05/10/2015 10:53 AM IST | Updated 15/07/2016 8:25 AM IST

BCCI's Tough New President Shashank Manohar Vows To 'Clean' Up Cricket

Board of Control for Cricket in India (BCCI) president Shashank Manohar speaks after taking charge at the Indian cricket board's headquarters at the Wankhede stadium in Mumbai on October 4, 2015. Manohar became the new BCCI chief at a special general meeting on October 4, after the last BCCI chief Jagmohan Dalmiya, 75, died in September. AFP PHOTO / INDRANIL MUKHERJEE (Photo credit should read INDRANIL MUKHERJEE/AFP/Getty Images)

NEW DELHI -- Newly-elected president Shashank Manohar vowed to clean the image of the Board of Control for Cricket in India (BCCI) after being chosen on Sunday to head the world's richest cricket board for a second time.

A respected cricket administrator who does not carry a mobile phone or wear a watch, Manohar's unopposed election fills the void left by former International Cricket Council chief Jagmohan Dalmiya, who died last month.
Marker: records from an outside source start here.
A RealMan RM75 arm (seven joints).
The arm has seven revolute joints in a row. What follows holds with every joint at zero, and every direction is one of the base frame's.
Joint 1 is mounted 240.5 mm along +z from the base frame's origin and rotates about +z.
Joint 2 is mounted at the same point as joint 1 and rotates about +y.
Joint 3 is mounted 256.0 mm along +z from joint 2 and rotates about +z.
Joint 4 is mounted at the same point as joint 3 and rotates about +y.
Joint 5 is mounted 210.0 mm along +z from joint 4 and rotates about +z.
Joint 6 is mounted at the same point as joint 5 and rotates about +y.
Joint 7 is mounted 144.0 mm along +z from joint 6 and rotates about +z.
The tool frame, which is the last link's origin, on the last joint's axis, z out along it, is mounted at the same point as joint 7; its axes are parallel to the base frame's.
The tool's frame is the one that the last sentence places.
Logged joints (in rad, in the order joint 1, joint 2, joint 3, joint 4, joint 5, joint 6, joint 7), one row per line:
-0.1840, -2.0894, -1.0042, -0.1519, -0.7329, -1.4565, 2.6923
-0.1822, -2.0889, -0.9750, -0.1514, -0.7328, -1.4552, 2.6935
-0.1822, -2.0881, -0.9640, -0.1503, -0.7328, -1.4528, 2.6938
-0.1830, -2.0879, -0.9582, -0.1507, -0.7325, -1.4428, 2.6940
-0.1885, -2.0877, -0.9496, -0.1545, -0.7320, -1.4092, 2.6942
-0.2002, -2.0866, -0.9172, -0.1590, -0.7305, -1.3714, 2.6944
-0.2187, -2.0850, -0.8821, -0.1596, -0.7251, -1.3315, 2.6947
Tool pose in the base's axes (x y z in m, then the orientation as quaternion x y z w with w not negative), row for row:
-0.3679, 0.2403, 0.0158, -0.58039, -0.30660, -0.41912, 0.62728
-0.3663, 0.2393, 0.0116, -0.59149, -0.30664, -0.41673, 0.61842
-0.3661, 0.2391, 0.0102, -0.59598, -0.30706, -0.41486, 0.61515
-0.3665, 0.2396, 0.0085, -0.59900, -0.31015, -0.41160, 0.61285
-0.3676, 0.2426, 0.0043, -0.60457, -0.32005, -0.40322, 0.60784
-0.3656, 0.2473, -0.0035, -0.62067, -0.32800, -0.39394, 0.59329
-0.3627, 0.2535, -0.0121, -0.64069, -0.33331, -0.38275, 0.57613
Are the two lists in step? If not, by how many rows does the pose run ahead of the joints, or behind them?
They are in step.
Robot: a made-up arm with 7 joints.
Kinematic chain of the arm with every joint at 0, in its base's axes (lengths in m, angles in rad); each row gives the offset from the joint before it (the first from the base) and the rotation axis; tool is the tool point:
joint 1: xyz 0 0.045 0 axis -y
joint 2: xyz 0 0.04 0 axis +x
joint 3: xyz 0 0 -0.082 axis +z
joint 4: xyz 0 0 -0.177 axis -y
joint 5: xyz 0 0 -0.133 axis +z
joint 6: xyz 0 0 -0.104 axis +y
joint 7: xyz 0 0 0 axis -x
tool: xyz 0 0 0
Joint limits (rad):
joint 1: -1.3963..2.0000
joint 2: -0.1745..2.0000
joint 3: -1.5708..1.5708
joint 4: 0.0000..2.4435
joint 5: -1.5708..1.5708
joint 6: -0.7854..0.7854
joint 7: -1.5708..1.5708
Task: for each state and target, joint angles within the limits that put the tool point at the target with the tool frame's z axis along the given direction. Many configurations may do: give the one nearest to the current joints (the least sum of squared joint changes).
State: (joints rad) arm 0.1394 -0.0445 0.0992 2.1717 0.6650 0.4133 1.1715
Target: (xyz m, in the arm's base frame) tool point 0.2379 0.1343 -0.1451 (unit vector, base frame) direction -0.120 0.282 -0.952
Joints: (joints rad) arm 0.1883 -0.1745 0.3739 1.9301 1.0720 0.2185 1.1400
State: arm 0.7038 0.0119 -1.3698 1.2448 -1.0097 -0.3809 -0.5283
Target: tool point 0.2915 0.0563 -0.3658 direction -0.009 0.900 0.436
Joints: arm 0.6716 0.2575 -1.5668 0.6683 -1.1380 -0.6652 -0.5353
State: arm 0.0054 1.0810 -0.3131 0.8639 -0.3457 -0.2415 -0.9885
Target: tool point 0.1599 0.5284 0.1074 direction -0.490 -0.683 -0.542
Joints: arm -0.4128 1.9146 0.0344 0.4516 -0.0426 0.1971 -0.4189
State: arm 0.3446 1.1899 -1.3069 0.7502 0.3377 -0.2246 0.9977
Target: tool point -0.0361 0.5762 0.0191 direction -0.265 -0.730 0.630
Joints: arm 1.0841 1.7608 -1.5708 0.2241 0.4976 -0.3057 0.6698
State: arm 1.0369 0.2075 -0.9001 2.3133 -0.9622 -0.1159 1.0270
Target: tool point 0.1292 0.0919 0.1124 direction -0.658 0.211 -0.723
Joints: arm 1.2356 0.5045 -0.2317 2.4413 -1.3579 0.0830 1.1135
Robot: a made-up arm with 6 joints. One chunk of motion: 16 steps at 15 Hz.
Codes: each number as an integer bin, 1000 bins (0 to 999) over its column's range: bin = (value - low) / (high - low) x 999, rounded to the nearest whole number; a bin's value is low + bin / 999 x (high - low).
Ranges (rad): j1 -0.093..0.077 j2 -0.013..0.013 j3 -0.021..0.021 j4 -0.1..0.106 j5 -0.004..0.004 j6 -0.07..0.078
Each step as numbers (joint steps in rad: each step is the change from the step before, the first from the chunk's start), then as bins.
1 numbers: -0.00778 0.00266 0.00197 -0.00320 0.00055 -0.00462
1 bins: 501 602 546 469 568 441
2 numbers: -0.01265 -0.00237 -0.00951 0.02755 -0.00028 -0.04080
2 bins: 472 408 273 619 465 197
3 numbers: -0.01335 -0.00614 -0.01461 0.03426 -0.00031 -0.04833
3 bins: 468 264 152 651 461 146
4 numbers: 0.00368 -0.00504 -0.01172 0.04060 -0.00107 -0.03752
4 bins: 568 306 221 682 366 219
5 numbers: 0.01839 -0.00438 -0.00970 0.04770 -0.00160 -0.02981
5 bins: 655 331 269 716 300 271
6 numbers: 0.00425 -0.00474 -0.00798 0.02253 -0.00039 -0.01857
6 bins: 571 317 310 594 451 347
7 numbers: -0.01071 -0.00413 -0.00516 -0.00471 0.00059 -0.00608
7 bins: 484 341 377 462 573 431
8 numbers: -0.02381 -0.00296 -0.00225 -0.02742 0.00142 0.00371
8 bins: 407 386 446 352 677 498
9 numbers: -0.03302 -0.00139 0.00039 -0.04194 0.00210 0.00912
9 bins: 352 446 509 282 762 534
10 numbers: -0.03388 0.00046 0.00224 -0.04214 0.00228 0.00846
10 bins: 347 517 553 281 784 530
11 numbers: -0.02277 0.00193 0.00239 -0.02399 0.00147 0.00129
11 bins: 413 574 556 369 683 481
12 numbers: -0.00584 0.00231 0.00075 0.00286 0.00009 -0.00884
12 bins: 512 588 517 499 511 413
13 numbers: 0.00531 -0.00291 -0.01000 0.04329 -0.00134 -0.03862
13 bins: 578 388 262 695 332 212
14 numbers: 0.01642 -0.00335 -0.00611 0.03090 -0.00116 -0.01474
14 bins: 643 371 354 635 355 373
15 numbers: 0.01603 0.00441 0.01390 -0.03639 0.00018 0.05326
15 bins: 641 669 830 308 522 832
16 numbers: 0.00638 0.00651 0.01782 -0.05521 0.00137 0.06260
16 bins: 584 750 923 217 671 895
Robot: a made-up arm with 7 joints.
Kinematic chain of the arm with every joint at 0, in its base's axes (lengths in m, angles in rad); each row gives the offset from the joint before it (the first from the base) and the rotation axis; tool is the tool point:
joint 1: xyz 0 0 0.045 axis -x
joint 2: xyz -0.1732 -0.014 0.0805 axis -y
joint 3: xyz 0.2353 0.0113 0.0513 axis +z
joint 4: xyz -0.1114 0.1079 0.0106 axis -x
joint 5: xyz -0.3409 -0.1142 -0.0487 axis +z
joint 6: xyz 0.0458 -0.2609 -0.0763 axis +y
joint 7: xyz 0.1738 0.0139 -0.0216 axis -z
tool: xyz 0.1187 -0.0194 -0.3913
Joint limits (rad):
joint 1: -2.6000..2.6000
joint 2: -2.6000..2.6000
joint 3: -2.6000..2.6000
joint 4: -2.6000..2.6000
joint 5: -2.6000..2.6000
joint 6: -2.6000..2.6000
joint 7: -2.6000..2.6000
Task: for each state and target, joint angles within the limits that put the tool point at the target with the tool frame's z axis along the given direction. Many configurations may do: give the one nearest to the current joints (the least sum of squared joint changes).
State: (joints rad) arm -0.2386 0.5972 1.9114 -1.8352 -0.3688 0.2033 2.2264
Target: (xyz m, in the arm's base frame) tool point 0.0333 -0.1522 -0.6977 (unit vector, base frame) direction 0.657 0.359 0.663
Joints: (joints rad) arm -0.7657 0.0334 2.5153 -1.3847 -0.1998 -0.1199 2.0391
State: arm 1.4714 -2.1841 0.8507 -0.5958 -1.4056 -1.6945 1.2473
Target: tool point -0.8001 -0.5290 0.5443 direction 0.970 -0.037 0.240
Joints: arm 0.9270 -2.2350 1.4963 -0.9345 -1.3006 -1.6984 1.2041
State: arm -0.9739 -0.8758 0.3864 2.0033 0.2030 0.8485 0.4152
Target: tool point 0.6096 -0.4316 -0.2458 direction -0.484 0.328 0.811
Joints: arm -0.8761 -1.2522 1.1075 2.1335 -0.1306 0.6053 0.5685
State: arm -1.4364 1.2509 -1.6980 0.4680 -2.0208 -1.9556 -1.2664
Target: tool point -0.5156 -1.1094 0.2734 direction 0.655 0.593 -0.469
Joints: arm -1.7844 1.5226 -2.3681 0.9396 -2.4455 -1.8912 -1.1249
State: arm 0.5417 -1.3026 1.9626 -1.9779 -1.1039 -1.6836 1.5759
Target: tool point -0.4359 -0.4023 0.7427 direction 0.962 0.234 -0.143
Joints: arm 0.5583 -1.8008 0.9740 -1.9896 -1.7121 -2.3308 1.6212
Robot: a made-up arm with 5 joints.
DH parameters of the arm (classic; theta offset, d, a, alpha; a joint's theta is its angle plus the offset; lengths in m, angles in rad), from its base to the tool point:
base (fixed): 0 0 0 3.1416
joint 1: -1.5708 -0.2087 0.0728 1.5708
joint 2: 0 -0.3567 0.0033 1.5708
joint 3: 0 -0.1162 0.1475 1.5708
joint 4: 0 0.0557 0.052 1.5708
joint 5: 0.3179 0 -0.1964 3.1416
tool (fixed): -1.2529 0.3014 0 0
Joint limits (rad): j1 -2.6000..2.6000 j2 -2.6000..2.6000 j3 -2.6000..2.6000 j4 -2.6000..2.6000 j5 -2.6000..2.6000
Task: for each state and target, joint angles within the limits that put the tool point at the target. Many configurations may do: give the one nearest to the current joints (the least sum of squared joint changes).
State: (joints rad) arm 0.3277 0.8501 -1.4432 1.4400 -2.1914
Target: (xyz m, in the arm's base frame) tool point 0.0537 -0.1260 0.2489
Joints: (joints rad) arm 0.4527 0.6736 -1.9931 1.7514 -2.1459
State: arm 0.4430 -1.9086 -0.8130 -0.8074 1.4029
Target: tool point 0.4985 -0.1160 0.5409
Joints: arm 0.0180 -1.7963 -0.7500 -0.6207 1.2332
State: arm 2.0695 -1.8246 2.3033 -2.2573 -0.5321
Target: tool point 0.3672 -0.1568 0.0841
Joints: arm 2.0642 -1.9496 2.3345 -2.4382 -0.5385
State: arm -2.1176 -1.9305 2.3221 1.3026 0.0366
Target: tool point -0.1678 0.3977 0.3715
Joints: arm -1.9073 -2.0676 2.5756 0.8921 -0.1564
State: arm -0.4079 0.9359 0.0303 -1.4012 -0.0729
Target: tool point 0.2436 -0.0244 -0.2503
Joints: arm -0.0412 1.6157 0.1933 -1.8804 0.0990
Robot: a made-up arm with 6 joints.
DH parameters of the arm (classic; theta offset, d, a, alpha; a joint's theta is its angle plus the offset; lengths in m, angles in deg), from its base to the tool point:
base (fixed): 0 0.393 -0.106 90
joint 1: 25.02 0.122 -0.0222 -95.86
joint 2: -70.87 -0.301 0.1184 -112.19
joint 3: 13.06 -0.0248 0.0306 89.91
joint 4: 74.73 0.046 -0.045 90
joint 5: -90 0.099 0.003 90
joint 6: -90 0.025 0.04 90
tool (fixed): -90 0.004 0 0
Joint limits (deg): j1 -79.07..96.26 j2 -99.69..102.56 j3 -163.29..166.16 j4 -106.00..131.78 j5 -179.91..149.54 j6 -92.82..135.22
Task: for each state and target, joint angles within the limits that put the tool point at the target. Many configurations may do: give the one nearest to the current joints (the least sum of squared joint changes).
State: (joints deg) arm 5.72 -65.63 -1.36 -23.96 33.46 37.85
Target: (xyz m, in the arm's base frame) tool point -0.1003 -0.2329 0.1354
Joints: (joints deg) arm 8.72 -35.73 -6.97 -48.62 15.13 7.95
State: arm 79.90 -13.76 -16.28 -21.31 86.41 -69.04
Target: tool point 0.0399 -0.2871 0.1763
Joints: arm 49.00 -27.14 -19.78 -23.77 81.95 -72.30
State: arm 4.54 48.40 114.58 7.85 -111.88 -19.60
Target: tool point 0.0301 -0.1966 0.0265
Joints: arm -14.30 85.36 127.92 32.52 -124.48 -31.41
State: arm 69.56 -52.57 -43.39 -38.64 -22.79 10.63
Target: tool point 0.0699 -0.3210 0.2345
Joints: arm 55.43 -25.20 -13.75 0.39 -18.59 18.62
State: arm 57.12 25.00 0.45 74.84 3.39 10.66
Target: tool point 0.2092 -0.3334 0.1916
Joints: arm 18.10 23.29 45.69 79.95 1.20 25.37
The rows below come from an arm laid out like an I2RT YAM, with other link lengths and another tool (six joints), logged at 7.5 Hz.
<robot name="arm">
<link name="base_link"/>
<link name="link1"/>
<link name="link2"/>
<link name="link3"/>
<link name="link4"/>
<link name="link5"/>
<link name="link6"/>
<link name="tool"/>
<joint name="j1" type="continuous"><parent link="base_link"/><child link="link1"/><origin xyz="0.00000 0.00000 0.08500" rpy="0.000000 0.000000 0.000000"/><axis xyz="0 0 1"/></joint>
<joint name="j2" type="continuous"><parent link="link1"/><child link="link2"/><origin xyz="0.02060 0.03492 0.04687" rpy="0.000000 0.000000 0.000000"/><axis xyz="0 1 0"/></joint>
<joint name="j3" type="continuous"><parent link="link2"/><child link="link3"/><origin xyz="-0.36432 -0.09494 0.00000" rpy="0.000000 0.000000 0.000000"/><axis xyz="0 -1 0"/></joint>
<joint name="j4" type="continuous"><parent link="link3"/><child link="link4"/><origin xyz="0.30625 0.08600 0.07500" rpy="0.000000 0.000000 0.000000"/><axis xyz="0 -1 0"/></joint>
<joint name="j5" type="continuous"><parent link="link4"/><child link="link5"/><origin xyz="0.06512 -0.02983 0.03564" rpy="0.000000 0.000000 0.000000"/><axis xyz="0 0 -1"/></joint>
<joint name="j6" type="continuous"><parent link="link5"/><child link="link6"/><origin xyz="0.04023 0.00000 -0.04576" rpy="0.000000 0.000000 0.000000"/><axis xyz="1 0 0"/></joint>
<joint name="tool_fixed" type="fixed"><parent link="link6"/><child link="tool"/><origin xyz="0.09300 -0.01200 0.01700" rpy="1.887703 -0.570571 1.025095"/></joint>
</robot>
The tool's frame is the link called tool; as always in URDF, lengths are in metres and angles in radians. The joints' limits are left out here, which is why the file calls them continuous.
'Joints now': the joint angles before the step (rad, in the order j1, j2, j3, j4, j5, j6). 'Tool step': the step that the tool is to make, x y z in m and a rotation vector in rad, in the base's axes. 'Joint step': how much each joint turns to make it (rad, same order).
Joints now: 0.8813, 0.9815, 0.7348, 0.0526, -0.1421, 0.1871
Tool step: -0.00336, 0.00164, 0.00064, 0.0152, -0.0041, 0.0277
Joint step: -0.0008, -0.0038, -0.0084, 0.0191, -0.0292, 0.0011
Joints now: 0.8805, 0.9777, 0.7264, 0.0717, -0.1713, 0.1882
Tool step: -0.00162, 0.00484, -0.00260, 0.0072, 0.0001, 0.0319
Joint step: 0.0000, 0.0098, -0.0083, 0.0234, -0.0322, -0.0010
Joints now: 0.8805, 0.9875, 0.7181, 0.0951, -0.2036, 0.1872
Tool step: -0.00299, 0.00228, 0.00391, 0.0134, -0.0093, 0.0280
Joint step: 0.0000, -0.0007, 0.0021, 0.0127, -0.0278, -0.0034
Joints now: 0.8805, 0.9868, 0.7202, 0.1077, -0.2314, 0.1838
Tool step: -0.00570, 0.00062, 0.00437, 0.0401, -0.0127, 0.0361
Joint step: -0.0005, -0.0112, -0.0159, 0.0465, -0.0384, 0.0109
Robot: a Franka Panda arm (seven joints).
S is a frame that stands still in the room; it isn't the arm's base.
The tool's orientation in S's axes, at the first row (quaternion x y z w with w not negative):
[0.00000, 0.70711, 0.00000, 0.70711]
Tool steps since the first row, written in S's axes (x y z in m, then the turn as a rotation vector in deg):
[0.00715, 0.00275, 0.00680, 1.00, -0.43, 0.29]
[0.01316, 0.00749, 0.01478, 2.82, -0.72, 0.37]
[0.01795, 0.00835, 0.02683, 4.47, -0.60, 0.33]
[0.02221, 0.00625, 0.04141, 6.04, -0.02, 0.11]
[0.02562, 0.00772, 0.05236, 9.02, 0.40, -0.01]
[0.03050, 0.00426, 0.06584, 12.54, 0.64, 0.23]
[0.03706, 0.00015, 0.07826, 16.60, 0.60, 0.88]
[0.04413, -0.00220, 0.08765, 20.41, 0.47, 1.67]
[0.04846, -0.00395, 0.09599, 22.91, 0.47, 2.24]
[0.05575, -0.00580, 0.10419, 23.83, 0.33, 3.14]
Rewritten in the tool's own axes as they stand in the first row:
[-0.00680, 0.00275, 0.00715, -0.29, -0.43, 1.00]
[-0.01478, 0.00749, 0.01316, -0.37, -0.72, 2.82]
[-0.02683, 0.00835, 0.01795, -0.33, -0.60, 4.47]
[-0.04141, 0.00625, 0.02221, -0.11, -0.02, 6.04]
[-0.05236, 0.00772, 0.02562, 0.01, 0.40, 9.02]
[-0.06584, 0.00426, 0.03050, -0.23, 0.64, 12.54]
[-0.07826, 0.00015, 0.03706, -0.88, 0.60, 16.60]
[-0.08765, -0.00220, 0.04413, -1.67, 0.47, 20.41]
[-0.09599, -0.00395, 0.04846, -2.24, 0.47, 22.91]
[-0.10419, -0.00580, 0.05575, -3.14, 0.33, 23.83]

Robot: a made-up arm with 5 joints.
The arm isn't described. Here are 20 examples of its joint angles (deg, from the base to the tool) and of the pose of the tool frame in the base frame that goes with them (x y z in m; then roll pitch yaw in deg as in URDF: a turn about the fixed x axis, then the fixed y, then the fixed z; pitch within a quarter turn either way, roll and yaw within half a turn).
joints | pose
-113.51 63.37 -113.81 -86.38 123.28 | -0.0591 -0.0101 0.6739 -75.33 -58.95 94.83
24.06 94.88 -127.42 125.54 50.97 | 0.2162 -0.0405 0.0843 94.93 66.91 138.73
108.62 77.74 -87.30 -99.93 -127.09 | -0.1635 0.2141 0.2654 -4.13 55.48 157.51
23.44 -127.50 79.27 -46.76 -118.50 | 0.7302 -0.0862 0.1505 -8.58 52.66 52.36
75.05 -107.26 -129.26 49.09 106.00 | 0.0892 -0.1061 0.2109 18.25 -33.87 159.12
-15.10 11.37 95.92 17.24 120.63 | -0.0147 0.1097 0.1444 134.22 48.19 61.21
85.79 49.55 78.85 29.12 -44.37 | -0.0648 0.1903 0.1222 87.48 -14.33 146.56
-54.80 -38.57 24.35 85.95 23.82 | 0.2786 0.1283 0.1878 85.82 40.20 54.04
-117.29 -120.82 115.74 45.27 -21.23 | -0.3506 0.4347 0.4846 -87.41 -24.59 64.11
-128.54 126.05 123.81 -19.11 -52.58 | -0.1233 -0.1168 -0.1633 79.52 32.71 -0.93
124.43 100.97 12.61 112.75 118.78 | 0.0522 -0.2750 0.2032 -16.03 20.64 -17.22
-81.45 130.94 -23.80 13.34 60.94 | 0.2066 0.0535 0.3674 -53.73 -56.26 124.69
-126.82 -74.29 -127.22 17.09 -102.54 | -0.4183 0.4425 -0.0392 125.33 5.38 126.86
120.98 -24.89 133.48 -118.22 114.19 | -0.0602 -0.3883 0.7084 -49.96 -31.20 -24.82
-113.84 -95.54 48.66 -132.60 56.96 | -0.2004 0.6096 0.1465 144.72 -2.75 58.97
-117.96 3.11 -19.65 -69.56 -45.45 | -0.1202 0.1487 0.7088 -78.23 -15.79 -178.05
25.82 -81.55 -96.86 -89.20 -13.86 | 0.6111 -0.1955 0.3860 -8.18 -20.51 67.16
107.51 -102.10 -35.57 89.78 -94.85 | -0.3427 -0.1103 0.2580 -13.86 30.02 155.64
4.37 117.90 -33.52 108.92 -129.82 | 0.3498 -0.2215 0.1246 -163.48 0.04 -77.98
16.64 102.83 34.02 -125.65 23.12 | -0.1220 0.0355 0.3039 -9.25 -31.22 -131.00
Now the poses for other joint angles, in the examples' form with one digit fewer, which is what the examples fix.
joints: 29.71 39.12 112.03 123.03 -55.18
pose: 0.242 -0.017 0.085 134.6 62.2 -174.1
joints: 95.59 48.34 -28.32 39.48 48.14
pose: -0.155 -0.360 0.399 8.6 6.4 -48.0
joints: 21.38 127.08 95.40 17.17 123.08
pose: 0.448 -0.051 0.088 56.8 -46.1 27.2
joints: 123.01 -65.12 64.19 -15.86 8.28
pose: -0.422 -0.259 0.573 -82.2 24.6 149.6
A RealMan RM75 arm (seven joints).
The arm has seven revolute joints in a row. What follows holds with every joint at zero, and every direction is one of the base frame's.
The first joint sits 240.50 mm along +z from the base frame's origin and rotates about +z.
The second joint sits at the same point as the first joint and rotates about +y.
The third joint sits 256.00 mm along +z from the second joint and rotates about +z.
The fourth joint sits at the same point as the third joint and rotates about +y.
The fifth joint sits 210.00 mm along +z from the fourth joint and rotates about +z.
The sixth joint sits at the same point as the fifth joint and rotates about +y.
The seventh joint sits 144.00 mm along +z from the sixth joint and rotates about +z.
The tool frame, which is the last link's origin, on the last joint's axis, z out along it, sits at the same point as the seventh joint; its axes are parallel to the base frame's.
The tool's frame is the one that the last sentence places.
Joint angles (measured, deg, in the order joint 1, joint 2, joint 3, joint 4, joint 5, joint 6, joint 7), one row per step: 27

Manohar headed BCCI from 2008-2011 and seemed to have no illusions about the job in hand as he took charge of a board perceived as an efficient but opaque body run by political bigwigs and industrialists with conflicting interests.

"The first priority is to clean the image of the board and restore the faith of the cricket-loving fans," said Manohar, whose appointment has been seen as a setback for ICC chairman and former BCCI president N. Srinivasan.

Srinivasan's India Cements company owned the Chennai franchise of the Indian Premier League (IPL) and many saw it as a case of conflict of interest on the part of the former board chief.

Chennai, along with Rajasthan, was slapped with a two-year suspension in July after Srinivasan's son-in-law and team official Gurunath Meiyappan was found guilty of illegal betting.

A vocal critic of Srinivasan's style of functioning as BCCI president, Manohar promised more transparency in his second innings as the board chief.

"There is... grievance that the board is not transparent, everything is kept under the wraps," Manohar said following his appointment.

"Nothing wrong is being done by the board. It's a perception which has been created in the mind of the people that because information does not come out, there is something wrong in this board."

The board would soon put its constitution, expenditure details and balance sheet on its website to "clear that myth and change the perception", added the 58-year-old lawyer from Nagpur.

The BCCI has been grappling with a fixing and betting scandal around the IPL and has spent significant time defending itself in the apex court.

Manohar said the board would appoint an independent ethics officer who would look into cases of conflict of interests involving players and administrators.

He also promised central contracts for women cricketers, revival of the National Cricket Academy in Bangalore, and financial accountability in the state units.